Between 20 to 25 glioblastoma patients at the Genome Center’s member institutions will be selected for the Watson study; the patients are chosen by the member hospitals themselves. Each patient’s tumors will be sequenced at the Genome Center on Illumina servers running algorithms in the IBM SoftLayer cloud.

This is where the computational biology part of things comes in. Biopsies are conducted on patients, and both normal and cancer cells are sequenced by the Genome Center’s servers. The sequencing normally takes 10-12 days because of the intricacy of the task; regular cells have to be sequenced approximately 30 times and cancer cells 30-50 times. In the slow-but-groundbreaking process, algorithms developed through years of public and private sector research create perfect representations of the patients’ cells in bits and bytes.

In the next stage, which takes a few weeks, the raw sequences for healthy and cancerous cells are extrapolated and put through heuristic algorithms to figure out what healthy and cancerous cells look like in each patient. This information is used to create variant call files–raw info files used by the Genome Center’s software to store gene sequence variations.
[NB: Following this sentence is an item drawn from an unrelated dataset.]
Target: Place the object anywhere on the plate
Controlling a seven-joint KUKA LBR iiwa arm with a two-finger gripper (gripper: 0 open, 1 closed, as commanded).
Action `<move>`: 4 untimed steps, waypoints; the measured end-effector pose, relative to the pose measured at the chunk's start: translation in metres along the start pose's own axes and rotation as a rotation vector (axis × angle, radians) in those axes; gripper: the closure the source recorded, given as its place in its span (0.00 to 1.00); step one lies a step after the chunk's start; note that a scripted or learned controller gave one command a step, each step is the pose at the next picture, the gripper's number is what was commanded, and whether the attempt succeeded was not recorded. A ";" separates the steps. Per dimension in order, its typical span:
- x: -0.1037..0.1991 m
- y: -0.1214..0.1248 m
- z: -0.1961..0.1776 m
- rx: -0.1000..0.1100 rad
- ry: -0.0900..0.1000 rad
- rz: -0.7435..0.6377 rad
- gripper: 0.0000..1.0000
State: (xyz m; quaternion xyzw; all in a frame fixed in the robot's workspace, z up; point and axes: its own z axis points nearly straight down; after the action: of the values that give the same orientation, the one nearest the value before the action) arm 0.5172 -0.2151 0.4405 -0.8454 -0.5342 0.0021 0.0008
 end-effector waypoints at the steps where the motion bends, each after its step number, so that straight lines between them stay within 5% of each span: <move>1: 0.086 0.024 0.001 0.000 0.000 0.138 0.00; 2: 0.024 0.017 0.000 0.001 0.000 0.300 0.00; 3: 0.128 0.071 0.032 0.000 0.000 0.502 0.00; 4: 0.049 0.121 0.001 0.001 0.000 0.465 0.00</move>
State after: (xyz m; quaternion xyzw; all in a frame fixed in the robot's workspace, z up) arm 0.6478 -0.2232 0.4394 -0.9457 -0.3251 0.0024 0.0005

These files are what Watson uses to find novel cancer treatments.

Steve Harvey, an IBM executive, told Fast Company in a phone conversation that each variant file can contain between 20,000 to 1 million potential mutations. Among them is a “driver mutation” that primarily fuels the cancer, and “passenger mutations” that have much less effect. Watson combines findings from the Genome Center’s programs with automated queries of a massive medical text database to attempt to identify the driver mutation.